В тот день персы не предпринимали больше новых атак, и царь Леонид вновь сменил уставших солдат и даже позволил себе впервые покинуть передний край, оставив оборону перевала на Леонта. Однако едва царь оказался позади своих солдат у палатки, поставленной специально для него, то не стал тратить время на отдых, а немедленно велел разыскать и привести к себе командира «артиллеристов». Тарас явился на зов удрученный – он только что пересчитал тех, кто остался в живых и выяснил, что погибла почти вся прислуга, умевшая обращаться с баллистами, а также подразделение гастрафетчиков. Уцелело лишь двенадцать бойцов, большинство из которых относилось к «старой гвардии», тайно вымуштрованной им на просторах Спарты и Мессении. Тренировка принесла плоды. Однако ни баллист, ни гастрафетов, сверх двенадцати штук, больше не было. Оружие победы, сделав свое дело, было погребено под камнями, и Тарас откровенно не знал, что дальше делать. Его только что сформированное подразделение, лишившись главного, теперь не было столь нужным. И он решил, что Леонид распустит его, на радость остальным спартанцам, и позволит Гисандру самому снова встать в строй.
Каково же было его удивление, когда Леонид, сделав знак сесть у костра и угощаться мясом, вновь завел разговор о баллистах.
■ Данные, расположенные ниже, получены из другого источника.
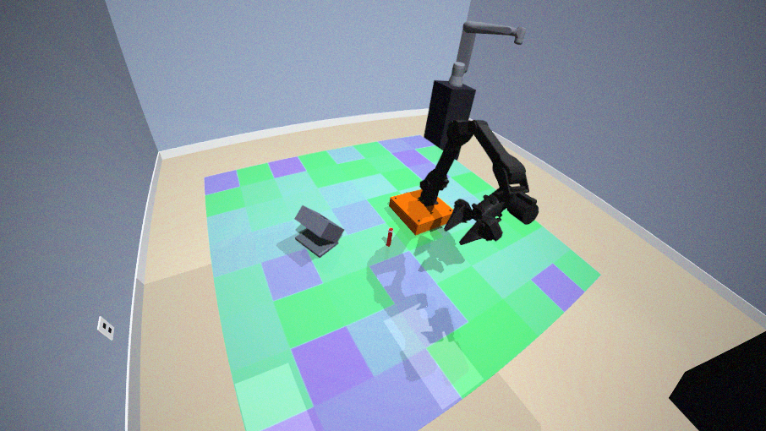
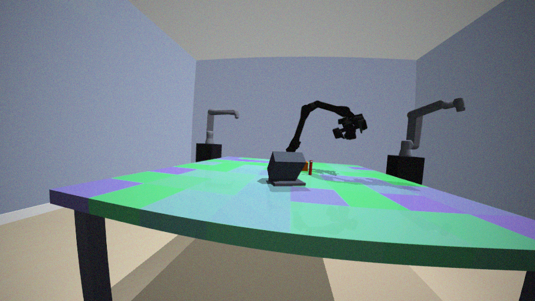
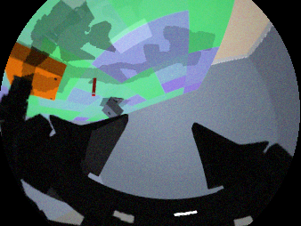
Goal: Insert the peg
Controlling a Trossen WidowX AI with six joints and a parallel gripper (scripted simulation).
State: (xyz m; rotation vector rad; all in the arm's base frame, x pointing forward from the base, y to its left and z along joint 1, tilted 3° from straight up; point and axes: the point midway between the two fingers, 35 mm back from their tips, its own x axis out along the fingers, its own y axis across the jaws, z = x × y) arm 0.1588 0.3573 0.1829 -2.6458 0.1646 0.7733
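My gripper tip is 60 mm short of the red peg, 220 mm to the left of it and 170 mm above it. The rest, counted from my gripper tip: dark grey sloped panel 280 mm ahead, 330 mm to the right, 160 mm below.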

– Твое оружие достойно перунов Зевса, – не смог скрыть восхищения царь Спарты, – если бы не оно, мы потеряли бы вдвое больше наших граждан. Ведь персы сильны и даже мы, несмотря на нашу выучку, не смогли удержать их на перевале.
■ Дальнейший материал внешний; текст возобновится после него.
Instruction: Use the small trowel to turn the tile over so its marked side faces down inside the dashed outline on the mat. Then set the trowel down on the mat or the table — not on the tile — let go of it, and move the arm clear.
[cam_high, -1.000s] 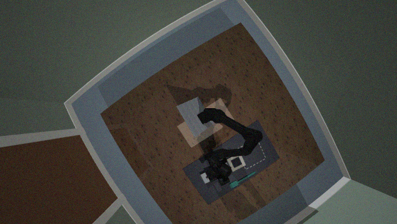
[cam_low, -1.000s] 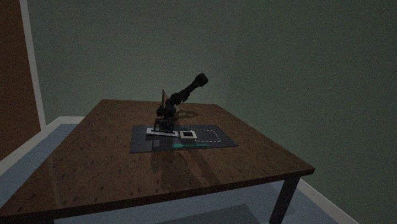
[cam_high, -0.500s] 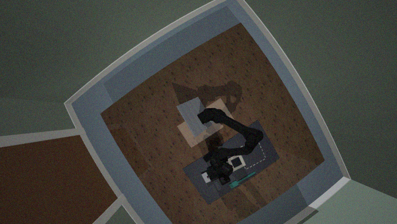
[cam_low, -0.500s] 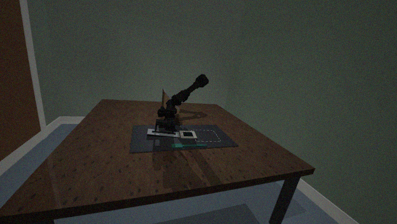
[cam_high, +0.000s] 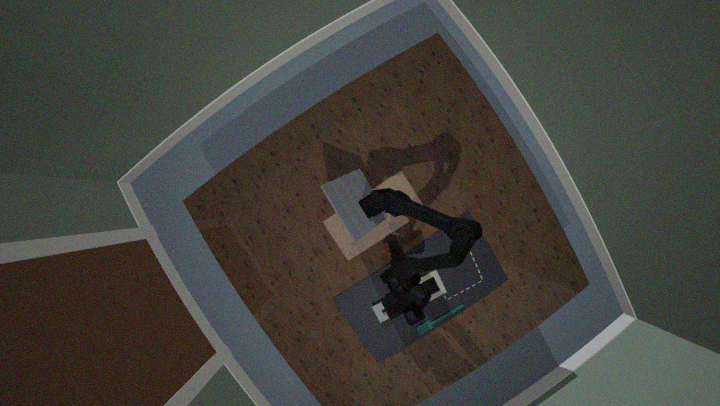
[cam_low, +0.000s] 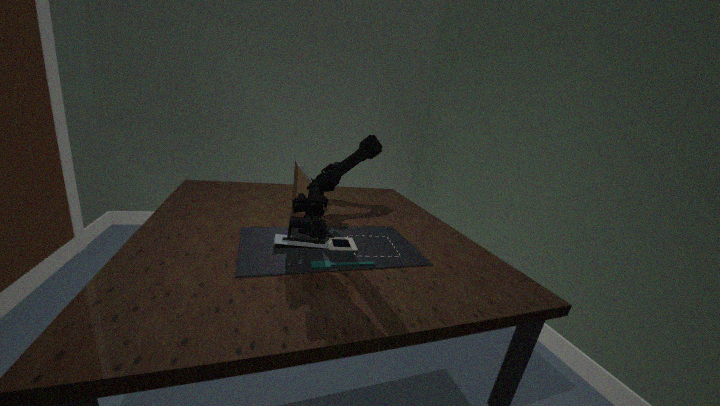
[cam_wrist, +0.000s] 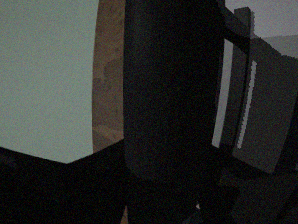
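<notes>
My gripper tip is now 80 mm to the right of the dark mat, 70 mm above it and 10 mm past it. From my gripper tip the other things lie so: trowel: 30 mm behind, 10 mm below; pale square tile: 110 mm to the left, 50 mm below, 10 mm behind; teal bar: 130 mm ahead, 60 mm to the left, 50 mm below.
</notes>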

– Против конных биться сложнее, – посочувствовал Тарас, вспомнив атаку тяжелой кавалерии, и осмелился завести разговор на запретную тему, – вот если бы у нас были всадники…
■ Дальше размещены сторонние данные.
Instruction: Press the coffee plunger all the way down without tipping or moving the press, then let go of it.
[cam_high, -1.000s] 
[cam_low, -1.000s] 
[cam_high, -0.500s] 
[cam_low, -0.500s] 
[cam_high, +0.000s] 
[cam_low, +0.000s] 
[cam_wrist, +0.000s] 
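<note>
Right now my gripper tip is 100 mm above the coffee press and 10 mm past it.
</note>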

– Ты же знаешь, Гисандр, – нахмурился Леонид, давая понять, что тот перешел грань допустимого, – Ликург завещал нам биться пешими. И даже за то оружие, что ты сотворил вместе со своим слугой и отцом втайне от общины, я еще отвечу перед эфорами. Ведь это я разрешил тебе использовать его в бою. Но…
Царь помолчал, вспоминая, как погибали персы в огне и под камням.
– …я не жалею об этом. И уверен, эфоры простят тебя.
Услышав про эфоров, Тарас невольно вздрогнул, поперхнувшись мясом. Ему тут же вспомнился спартанский обычай судить полководцев-царей сразу после возвращения с войны. И если во всех других греческих полисах победитель, вернувшись с поля боя, мог спокойно наслаждаться законной славой, позабыв обо всем, то в Спарте для царя с этого момента только начинался «разбор полетов». И если эфоры посчитают, что он в чем-то ошибся, управляя армией, и во время войны погибло слишком много спартанских граждан, или обнаружат еще что-нибудь достойное внимания, то участь победителя могла быть отнюдь не славной. Бывали случаи, что царей обвиняли в предательстве, в том, что они получили выкуп от врагов Спарты, в общем, во всех смертных грехах, и осуждали на смерть. В конечном итоге, правда, до этого никогда не доходило – царская власть все же считалась священной. И царям-изгоям просто «разрешали» сбежать, чтобы провести остаток дней на территории какого-нибудь храма.
Но если уж сам царь подлежал суду эфората, то что говорить о доморощенном военном механике. И эфорам будет глубоко наплевать на то, что его оружие помогло спасти Спарту и Грецию. Главная провинность состояла в том, что Тарас изготовил его без разрешения общины, ничего не сообщив эфорам.
«Да уж, в моем случае победителей, похоже, судят и еще как, – призадумался Тарас, внезапно почувствовав незаслуженную обиду. – Нет, ну что за страна! Бьешься ради нее, глотки рвешь. А тебя потом раз – и на небеса, за то, что осмелился без разрешения старших убить вдвое больше врагов своим новым оружием. Да еще папашу подставил».